# What not to do...



## justinstewart (Nov 23, 2007)

http://www.youtube.com/watch?v=Same0RklLIc&eurl=http%3A%2F%2Fwww.carolinabeachtoday.com%2F&feature=player_embedded

I wasn't there to see this. But this video really makes me laugh. Anybody there?

[Please feel free to remove if this isn't appropriate.]


----------



## GreenFord (Apr 11, 2009)

I love that!!!! Young dumb and full of....... stupidity....lol


----------



## phoenixshard (Apr 9, 2009)

That's good stuff. LOL


----------



## eaglesfanguy (May 1, 2003)

HAHAHAHAHAHAHAHA man, thats gonna be tough to explain to mommy and daddy...


----------



## ffemtreed (Mar 29, 2007)

L O L they should open the door at the let the water out!!!
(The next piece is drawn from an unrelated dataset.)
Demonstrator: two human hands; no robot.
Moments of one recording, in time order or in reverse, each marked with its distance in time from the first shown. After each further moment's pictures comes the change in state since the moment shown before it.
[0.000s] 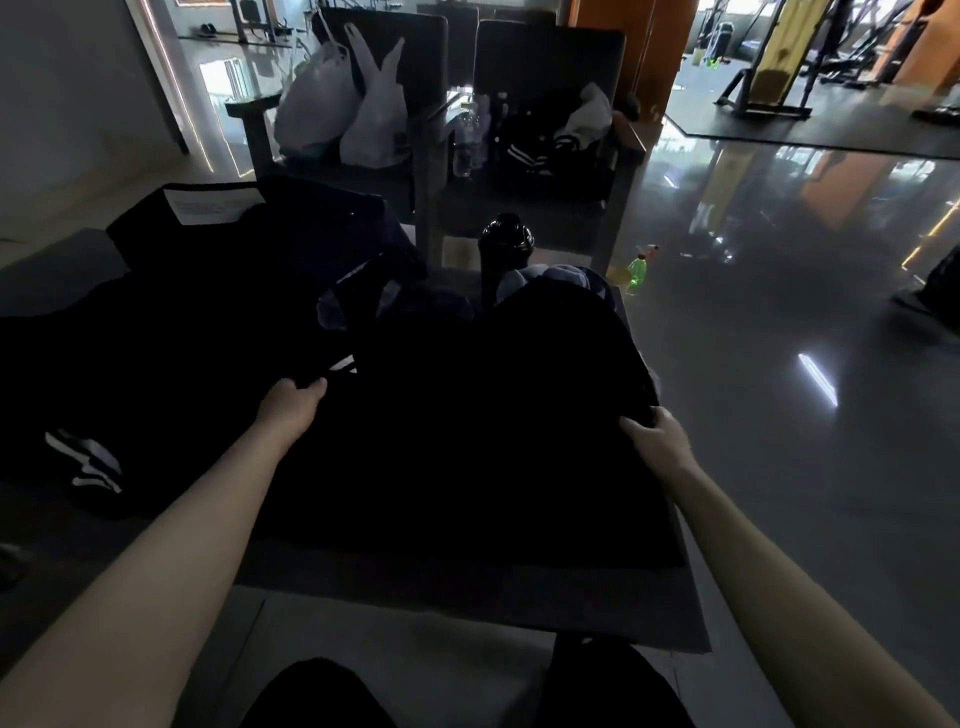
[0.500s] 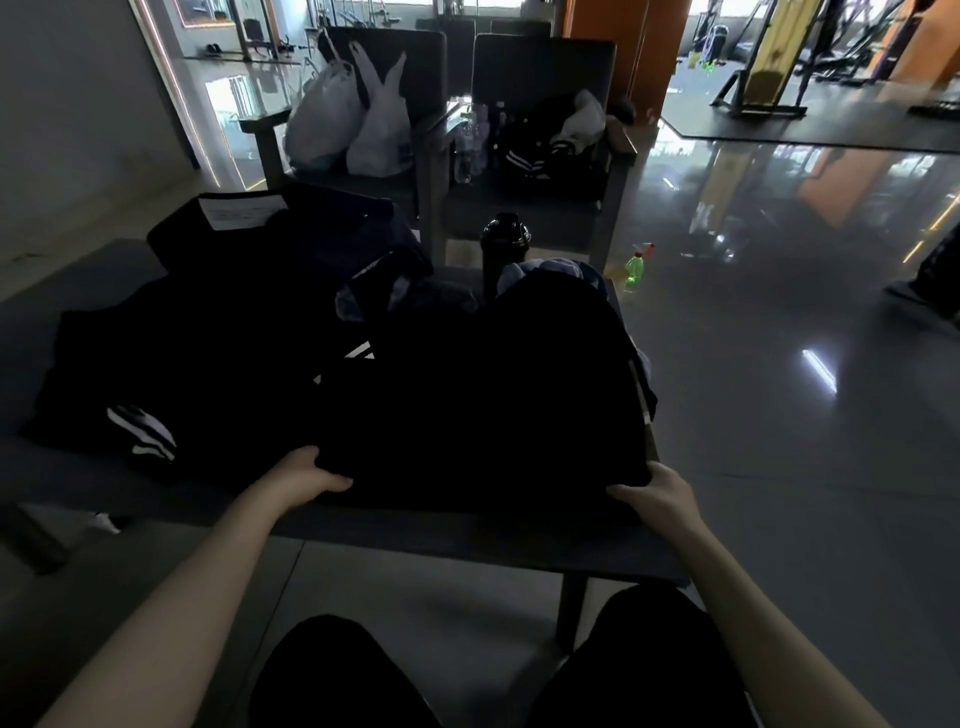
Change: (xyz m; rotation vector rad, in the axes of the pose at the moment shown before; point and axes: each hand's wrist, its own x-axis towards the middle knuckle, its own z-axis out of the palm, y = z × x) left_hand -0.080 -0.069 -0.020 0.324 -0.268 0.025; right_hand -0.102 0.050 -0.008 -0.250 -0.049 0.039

how about get the heck away from it before it rolls on you and call a darn tow truck!


----------



## bstarling (Apr 24, 2005)

Take two parts alcohol and add one part stupid along with a dash of rising tide and BAM! Perfect recipe for a FLOATING JEEP !!!!!!!!!!!!!!! That is it floats for a short while. 

Bill:fishing:


----------



## jkcam (May 2, 2004)

"Trail Rated" ........but not so hot under water.


----------



## HStew (Jan 8, 2009)

"Open the door and let the water out." When will they ever learn? It's "Open the door and let the air in."


----------



## alienamngus (Jun 11, 2009)

Maybe its one of those contests............last one still touching the vehicle gets to keep it?


----------